Breaking down $$k$$-means¶

In this tutorial we will be examining Lloyd’s algorithm for $$k$$-means clustering. Specifically, we will be looking at datasets restricted to the plane.

This tutorial has been adapted from the case study in the publication associated with this library [WKG20].

Formulation¶

In our case, we have a two-dimensional dataset with between 20 and 60 rows taken from the unit interval that must be split into three parts, i.e. we will be clustering each dataset using $$k$$-means with $$k=3$$.

The fitness of an individual will be determined by the final inertia of the clustering. The inertia is the within-cluster sum-of-squares and has an optimal value of zero.

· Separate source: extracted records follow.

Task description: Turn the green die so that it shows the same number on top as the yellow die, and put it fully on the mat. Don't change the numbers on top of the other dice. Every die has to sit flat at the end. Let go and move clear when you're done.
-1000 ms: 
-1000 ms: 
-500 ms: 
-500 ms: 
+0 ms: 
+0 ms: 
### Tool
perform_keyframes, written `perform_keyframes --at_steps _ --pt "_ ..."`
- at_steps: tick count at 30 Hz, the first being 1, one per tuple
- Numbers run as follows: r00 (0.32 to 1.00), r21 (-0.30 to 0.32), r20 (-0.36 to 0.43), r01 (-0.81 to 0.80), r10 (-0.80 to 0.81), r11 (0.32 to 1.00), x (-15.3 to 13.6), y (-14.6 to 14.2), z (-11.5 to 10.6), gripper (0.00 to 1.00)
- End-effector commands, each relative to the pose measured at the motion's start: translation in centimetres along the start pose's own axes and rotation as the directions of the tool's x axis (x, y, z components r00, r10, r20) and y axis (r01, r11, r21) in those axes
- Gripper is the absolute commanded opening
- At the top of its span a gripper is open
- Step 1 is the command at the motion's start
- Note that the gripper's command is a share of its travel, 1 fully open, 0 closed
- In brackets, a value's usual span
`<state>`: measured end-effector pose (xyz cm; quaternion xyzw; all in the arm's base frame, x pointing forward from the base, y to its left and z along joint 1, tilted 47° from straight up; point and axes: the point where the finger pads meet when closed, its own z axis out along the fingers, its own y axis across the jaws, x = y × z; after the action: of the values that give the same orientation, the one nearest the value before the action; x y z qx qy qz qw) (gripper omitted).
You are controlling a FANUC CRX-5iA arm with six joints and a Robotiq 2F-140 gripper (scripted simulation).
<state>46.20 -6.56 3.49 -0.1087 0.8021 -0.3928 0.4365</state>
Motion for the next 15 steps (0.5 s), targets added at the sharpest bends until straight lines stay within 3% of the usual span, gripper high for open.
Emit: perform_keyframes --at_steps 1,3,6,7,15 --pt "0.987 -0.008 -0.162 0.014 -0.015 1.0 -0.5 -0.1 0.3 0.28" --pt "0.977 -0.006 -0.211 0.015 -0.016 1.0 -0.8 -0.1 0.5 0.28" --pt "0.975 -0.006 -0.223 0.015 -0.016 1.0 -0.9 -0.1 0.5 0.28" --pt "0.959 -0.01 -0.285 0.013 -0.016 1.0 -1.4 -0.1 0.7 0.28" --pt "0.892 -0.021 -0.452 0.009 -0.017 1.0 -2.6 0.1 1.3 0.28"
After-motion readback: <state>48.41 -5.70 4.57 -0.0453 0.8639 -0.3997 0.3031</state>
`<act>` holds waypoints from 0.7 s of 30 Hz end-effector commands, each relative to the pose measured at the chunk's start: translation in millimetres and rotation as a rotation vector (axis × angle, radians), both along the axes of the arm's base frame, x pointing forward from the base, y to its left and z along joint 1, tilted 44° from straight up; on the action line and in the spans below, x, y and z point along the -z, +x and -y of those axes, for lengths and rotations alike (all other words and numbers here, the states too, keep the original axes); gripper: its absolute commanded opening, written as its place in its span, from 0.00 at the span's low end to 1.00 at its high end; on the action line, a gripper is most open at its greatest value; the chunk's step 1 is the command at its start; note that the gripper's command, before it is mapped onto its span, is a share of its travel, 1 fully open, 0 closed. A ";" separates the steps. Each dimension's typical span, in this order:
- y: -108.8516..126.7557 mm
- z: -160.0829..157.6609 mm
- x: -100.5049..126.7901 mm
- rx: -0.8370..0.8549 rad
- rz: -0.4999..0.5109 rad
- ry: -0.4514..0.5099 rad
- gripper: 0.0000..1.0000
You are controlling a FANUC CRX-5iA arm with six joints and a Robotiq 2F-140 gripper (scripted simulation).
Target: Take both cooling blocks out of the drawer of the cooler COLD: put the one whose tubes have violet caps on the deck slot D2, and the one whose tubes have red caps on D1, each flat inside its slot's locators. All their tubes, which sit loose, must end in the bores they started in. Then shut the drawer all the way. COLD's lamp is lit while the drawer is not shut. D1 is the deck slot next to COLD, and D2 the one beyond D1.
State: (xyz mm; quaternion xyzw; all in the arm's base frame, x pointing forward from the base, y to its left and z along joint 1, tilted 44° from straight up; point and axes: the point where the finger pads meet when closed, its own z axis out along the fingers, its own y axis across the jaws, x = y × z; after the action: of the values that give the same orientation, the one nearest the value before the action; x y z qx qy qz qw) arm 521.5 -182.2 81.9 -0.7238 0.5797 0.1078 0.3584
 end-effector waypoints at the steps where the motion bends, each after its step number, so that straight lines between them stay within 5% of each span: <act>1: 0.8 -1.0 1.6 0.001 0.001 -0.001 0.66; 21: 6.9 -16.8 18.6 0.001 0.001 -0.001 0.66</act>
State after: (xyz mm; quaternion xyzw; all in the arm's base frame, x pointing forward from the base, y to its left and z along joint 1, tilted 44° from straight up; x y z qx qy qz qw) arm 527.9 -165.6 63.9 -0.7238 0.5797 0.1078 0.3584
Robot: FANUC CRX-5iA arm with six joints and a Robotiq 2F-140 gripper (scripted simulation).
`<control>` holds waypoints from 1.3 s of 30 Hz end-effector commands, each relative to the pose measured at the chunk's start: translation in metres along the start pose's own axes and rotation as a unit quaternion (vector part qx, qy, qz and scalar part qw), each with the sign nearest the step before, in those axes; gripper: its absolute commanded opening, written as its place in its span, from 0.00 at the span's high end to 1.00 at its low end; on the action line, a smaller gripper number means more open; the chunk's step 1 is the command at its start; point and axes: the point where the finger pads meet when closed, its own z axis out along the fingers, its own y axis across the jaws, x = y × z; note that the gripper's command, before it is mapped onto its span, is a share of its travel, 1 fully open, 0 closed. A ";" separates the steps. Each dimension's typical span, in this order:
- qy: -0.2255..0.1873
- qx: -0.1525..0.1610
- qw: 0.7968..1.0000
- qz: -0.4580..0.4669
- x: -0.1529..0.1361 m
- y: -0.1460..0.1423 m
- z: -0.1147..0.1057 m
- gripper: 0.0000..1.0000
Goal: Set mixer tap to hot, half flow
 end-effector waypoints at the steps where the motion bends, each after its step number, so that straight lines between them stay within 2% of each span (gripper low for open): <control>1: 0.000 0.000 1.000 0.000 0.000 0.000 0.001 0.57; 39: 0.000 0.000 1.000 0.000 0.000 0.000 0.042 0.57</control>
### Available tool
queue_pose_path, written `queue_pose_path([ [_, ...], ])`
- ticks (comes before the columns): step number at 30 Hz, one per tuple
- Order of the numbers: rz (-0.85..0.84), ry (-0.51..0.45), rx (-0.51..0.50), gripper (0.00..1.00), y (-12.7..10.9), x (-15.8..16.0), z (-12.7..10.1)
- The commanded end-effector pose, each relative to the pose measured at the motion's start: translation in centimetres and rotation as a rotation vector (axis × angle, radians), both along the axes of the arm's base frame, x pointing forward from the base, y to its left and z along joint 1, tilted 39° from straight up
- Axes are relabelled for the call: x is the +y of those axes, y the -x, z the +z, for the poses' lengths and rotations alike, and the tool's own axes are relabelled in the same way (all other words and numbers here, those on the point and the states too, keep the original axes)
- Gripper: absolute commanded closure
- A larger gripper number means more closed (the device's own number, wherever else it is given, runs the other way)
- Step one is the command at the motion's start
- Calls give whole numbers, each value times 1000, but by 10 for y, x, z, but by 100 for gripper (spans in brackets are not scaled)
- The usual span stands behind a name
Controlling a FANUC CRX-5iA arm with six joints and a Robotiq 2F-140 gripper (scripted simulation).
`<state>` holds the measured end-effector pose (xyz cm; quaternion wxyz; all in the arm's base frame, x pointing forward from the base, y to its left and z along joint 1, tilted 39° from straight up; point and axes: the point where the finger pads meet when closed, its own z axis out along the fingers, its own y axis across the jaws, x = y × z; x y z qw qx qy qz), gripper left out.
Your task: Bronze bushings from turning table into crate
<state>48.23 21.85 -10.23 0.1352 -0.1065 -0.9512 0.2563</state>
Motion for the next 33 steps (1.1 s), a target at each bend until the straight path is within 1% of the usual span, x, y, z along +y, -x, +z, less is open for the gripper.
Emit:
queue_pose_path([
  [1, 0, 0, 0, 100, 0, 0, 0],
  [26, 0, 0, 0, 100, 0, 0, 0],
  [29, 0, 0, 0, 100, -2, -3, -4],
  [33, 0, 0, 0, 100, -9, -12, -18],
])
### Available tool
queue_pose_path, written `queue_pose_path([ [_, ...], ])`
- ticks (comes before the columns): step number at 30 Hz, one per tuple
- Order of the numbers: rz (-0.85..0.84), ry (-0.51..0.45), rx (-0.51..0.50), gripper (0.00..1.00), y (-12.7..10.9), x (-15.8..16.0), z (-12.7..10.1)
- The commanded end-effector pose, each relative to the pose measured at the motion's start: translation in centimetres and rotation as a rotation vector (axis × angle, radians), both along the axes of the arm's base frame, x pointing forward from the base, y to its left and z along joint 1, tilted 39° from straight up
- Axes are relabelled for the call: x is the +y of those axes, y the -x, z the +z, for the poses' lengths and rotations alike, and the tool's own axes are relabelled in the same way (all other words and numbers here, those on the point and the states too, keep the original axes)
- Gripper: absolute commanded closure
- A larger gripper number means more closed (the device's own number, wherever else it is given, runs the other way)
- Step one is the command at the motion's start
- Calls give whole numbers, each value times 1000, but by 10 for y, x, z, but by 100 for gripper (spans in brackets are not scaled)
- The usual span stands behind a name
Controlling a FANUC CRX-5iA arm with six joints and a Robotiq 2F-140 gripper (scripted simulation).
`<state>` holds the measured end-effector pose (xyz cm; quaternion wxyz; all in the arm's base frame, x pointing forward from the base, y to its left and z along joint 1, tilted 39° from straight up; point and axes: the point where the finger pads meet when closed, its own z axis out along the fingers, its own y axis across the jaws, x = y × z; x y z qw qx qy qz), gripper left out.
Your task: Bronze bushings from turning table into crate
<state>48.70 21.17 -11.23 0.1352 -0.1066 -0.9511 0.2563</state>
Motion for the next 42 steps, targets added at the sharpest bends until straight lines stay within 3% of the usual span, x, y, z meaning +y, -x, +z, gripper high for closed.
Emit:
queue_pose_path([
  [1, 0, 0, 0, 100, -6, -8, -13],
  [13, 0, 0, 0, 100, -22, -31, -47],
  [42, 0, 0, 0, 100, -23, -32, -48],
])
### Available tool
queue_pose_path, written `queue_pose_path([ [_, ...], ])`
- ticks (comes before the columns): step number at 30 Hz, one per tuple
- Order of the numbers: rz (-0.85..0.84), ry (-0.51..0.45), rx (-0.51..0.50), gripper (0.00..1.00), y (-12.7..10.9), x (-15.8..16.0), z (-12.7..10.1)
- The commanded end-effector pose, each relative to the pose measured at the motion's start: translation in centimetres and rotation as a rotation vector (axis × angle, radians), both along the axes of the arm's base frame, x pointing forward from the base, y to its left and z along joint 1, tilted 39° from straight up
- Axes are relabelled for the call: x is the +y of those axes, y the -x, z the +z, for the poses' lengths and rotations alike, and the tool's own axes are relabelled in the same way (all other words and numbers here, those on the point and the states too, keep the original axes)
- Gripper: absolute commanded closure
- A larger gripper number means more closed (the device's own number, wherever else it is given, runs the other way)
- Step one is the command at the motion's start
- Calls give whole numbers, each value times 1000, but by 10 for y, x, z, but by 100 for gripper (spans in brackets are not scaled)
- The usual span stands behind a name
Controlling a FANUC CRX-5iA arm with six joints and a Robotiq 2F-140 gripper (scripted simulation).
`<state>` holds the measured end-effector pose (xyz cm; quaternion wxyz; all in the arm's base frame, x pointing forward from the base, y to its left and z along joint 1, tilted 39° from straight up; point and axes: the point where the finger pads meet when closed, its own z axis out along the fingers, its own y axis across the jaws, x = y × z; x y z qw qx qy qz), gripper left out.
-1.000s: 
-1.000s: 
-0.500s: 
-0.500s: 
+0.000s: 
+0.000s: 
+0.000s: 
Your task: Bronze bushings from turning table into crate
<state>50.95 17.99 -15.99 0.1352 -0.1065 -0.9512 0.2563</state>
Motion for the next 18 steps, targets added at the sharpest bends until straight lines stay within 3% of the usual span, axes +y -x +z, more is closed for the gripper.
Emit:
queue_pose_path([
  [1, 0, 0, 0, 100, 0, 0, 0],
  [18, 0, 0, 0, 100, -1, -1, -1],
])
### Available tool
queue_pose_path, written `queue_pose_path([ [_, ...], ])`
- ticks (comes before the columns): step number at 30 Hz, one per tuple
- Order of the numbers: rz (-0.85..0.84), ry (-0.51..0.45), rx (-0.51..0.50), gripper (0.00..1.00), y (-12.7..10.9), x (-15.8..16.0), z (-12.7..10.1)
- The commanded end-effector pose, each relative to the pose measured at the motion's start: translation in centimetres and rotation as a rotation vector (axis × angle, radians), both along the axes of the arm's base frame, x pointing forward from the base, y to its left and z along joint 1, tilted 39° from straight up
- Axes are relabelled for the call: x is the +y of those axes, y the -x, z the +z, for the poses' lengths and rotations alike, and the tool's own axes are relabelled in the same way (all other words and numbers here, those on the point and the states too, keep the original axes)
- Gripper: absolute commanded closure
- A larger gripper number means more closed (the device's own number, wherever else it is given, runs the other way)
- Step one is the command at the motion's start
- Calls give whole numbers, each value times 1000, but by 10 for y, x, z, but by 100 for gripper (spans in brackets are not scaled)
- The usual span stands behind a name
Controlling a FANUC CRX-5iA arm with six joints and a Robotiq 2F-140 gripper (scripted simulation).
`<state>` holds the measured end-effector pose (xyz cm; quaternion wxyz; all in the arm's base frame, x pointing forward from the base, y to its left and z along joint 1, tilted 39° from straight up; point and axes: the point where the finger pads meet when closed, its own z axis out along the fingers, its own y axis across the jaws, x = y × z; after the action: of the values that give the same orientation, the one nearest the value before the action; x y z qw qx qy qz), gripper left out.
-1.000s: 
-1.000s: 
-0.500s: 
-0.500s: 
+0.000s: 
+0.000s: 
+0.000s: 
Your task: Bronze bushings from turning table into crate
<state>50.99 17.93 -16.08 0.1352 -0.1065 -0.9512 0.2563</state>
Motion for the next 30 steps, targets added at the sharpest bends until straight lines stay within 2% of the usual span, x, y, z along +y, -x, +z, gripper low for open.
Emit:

However, given that $$k$$-means is stochastic, we will use some smoothing to counteract this effect and get a more reliable fitness score.

[1]:

import edo
import numpy as np
from edo.distributions import Uniform
from sklearn.cluster import KMeans

[2]:

def fitness(individual, num_trials):

inertias, labels = [], []
for seed in range(num_trials):
km = KMeans(n_clusters=3, random_state=seed).fit(individual.dataframe)
inertias.append(km.inertia_)
labels.append(km.labels_)

individual.labels = labels[np.argmin(inertias)]
return np.min(inertias)

[3]:

Uniform.param_limits["bounds"] = [0, 1]

opt = edo.DataOptimiser(
fitness,
size=50,
row_limits=[10, 50],
col_limits=[2, 2],
families=[edo.Family(Uniform)],
max_iter=5,
best_prop=0.1,
)

pop_history, fit_history = opt.run(random_state=0, fitness_kwargs={"num_trials": 5})


Visualising the results¶

As always, we can plot the fitness progression to get an idea of how far the EA has taken us.

[4]:

import matplotlib.pyplot as plt

[5]:

_, ax = plt.subplots(dpi=300)

ax.set_yscale("log")

for epoch, data in fit_history.groupby("generation"):

ax.boxplot(data["fitness"], positions=[epoch], widths=0.5)


So, yes, we are moving toward that optimal value. However, an inertia of zero would be the trivial case where the three clusters are simply three unique points stacked on top of one another.

Knowing that we are in the right ballpark, it might be of use to study some individuals that were created.

Below are the individuals representing the best to worst fitnesses at regular intervals of 25 percentiles.

[6]:

_, axes = plt.subplots(1, 5, figsize=(11, 2), dpi=300)

for quantile, ax in zip((0.0, 0.25, 0.5, 0.75, 1.0), axes):

idx = (
(fit_history["fitness"] - fit_history["fitness"].quantile(quantile))
.abs()
.idxmin()
)
gen, ind = fit_history[["generation", "individual"]].iloc[idx]

individual = pop_history[gen][ind]

xs, ys = individual.dataframe[0], individual.dataframe[1]
ax.scatter(xs, ys, c=individual.labels, s=10)

lims = min(min(xs), min(ys)) - 0.1, max(max(xs), max(ys)) + 0.1

ax.set(xlim=lims, ylim=lims, title=f"Quantile {quantile:.2f}")


Another interesting point is that the fittest individuals seem to have reduced the dimension of the search space to one dimension. Perhaps the simplest way of achieving this is to have two identical columns as has happened in the leftmost plot. By removing one dimension, the $$k$$-means algorithm is more easily able to find a centroidal Voronoi tessellation which is its aim overall. To mitigate against this, the fitness function could be adjusted to penalise datasets with high positive correlation.